MATURE PLANT: Stems with numerous sterile shoots 2-10 cm long from the lower leaf axils, highly branched near the top, glabrous, often reddish, with black glands along 2 longitudinal ridges. Leaves opposite, elliptic-oblong to linear, 1-3 cm long, sessile, flat, glabrous, green, 3- to 5-veined from the base, dotted with numerous, tiny translucent glands that are visible when a leaf is held up to the light. Edges of leaf lower surfaces lined with elevated black glands. Margins rolled under (revolute).

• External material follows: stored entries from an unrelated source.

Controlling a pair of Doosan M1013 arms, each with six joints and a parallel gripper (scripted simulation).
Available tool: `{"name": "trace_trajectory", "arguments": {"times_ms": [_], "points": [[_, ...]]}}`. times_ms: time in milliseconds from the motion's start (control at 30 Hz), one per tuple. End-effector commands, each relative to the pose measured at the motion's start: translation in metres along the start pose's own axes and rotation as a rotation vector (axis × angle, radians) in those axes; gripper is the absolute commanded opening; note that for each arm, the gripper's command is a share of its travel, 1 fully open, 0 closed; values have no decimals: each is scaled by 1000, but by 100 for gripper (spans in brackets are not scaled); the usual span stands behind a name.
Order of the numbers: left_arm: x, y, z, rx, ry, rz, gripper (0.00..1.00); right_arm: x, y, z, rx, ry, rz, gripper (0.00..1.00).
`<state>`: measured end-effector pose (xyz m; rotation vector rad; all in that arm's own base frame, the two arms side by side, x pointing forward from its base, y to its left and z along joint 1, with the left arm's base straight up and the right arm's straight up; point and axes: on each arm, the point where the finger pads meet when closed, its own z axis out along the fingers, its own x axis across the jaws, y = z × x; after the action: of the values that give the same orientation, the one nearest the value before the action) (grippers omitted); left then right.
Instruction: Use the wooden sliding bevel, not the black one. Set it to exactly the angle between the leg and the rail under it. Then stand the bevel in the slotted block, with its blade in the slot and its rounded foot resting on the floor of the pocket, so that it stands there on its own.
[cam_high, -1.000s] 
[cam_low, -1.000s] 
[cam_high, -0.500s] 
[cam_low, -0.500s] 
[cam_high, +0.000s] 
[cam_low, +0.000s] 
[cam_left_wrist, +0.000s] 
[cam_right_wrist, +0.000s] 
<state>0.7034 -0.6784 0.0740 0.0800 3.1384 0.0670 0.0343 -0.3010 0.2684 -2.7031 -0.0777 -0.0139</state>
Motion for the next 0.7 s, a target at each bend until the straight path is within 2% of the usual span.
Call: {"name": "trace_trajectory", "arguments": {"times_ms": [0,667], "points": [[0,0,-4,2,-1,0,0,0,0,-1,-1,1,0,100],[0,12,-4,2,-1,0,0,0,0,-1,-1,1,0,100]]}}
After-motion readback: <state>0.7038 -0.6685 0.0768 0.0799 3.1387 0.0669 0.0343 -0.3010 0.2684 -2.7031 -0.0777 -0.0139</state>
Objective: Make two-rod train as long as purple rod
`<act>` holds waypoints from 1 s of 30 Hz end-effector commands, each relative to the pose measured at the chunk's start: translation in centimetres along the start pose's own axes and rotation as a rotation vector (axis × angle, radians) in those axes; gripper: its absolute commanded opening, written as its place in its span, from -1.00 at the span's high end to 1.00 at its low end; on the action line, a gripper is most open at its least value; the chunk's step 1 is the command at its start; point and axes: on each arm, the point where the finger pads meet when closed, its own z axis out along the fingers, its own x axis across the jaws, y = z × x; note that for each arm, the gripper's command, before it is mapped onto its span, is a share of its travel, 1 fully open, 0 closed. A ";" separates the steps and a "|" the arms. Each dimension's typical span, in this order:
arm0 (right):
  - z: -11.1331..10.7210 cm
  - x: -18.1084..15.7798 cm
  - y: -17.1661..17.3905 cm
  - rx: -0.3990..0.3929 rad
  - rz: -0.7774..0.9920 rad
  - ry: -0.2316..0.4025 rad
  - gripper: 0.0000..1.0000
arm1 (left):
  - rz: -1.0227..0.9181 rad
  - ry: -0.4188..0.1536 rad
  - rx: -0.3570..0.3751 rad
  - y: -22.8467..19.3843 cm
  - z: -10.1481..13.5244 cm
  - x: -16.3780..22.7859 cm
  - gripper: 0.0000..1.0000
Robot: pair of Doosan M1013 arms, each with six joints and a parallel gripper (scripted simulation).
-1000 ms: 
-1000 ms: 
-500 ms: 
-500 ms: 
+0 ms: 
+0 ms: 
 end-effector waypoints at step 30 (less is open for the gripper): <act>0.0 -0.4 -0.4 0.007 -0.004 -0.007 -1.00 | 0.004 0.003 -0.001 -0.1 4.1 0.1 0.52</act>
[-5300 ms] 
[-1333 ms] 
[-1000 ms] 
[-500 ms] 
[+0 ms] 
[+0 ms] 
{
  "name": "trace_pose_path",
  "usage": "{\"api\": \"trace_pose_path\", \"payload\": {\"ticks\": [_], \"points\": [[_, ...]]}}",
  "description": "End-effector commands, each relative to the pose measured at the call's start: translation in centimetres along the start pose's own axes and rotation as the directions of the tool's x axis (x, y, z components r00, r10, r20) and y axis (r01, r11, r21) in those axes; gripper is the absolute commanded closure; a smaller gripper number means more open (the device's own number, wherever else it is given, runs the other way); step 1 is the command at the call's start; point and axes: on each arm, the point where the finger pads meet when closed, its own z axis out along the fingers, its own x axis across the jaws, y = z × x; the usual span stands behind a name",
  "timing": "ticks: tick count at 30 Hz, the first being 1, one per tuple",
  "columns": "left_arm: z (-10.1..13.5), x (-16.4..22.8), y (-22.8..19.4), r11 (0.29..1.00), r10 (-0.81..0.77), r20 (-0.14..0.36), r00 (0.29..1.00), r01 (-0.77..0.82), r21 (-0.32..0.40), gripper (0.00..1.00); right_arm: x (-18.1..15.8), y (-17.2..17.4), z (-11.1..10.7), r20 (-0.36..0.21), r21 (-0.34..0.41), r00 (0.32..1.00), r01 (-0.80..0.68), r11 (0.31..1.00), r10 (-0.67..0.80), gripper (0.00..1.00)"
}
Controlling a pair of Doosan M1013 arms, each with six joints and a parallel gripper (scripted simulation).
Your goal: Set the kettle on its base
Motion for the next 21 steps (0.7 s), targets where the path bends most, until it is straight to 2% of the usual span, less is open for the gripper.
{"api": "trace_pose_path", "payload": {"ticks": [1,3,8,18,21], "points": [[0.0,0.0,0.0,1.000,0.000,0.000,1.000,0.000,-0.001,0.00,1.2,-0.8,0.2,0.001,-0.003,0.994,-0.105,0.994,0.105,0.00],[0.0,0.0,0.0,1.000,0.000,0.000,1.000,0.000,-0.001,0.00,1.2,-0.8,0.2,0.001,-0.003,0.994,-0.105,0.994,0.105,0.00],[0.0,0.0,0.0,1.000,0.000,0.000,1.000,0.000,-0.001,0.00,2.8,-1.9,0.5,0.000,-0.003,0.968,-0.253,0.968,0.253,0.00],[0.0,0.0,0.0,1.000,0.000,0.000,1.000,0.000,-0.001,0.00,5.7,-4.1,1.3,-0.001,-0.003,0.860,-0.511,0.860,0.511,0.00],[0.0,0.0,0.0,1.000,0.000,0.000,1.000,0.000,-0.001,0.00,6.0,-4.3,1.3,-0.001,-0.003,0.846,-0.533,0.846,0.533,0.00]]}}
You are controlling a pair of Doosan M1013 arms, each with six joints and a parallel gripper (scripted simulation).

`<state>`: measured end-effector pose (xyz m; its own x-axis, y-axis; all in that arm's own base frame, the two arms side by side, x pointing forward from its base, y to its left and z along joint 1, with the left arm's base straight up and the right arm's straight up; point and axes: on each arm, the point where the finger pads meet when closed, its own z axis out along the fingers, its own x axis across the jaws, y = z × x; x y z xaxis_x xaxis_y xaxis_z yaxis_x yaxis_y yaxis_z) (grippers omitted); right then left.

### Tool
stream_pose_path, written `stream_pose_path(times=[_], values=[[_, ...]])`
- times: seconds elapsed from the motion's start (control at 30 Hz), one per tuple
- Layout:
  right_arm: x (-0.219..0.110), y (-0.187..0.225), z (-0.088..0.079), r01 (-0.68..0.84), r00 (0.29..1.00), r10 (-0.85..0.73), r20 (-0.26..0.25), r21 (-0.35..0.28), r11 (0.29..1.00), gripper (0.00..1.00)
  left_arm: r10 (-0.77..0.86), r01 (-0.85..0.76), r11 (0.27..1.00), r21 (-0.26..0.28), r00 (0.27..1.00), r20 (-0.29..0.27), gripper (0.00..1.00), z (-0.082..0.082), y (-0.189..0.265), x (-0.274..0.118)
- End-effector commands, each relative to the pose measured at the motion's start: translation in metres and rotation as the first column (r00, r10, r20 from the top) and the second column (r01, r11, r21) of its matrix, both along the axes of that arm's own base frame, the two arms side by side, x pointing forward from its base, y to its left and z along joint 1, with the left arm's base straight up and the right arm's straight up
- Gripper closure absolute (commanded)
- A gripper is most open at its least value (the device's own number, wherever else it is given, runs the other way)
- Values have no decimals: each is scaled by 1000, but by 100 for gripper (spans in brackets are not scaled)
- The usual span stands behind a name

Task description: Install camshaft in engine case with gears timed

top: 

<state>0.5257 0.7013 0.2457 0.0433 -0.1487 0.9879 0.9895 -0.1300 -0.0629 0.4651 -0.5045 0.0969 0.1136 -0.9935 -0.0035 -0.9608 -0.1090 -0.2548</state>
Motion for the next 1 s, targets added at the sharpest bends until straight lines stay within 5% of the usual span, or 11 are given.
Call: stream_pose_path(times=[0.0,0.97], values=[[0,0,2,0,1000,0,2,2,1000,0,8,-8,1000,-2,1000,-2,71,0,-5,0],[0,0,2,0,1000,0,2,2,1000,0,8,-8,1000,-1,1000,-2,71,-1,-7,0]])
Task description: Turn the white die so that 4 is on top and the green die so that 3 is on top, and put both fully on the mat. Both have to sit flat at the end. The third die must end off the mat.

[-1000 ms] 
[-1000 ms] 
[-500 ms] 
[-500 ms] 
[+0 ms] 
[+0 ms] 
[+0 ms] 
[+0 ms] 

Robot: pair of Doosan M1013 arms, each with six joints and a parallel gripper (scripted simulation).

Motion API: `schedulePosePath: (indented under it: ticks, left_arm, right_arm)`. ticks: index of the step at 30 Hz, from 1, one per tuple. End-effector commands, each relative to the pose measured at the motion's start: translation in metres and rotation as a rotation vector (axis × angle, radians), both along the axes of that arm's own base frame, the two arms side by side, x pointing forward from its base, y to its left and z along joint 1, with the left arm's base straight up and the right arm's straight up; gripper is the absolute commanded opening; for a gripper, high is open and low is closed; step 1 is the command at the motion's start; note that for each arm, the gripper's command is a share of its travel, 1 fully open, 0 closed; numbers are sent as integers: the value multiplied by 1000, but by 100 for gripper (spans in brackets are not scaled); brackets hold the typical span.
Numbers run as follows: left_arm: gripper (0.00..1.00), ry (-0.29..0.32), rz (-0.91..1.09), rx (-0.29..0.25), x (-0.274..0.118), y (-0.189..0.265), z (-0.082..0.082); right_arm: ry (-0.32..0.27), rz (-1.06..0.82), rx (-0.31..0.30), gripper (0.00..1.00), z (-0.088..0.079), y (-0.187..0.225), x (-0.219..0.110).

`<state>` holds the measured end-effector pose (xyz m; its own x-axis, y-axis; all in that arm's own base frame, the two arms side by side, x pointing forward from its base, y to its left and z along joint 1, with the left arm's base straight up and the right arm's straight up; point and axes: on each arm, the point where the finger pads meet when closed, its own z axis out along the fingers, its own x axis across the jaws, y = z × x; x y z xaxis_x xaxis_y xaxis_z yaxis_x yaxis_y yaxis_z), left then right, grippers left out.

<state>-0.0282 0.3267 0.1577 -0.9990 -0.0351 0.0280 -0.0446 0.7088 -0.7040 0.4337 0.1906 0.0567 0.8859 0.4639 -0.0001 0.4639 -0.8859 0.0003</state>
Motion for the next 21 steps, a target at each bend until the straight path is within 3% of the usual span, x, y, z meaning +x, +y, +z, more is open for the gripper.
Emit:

ROOTS and UNDERGROUND STRUCTURES: Taproots stout, with many branched lateral roots, to ~ 1.5 m deep. Rhizomes develop just below the soil surface from the crown and can extend outwards to ~ 0.5 m. New shoots grow from the crown and rhizomes in early spring. Fragmented rhizomes can develop new plants. Under favorable conditions, roots grow deeper and fewer rhizomes develop. Specialized corky tissue (polyderm), found only in a few plant families, protects the roots and crowns

FLOWERS: June-September. Flowers bright yellow, ~ 2 cm in diameter, clustered at the stem tips. Petals 5, separate, 8-12 mm long, typically dotted with black glands along the margins. Sepals 5, linear-lanceolate, 4-5 mm long, much shorter than petals. Stamens yellow, numerous. Styles 3, 3-10 mm long. Plants typically do not flower the first year. Insect pollinated and apomictic (seed develops without pollination).

HABITAT: Rangeland areas and pastures (especially when poorly managed), fields, roadsides, forest clearings in temperate regions with cool, moist winters and dry summers. Grows best in open, disturbed sites and on slightly acidic to neutral soils. Does not tolerate saturated soils.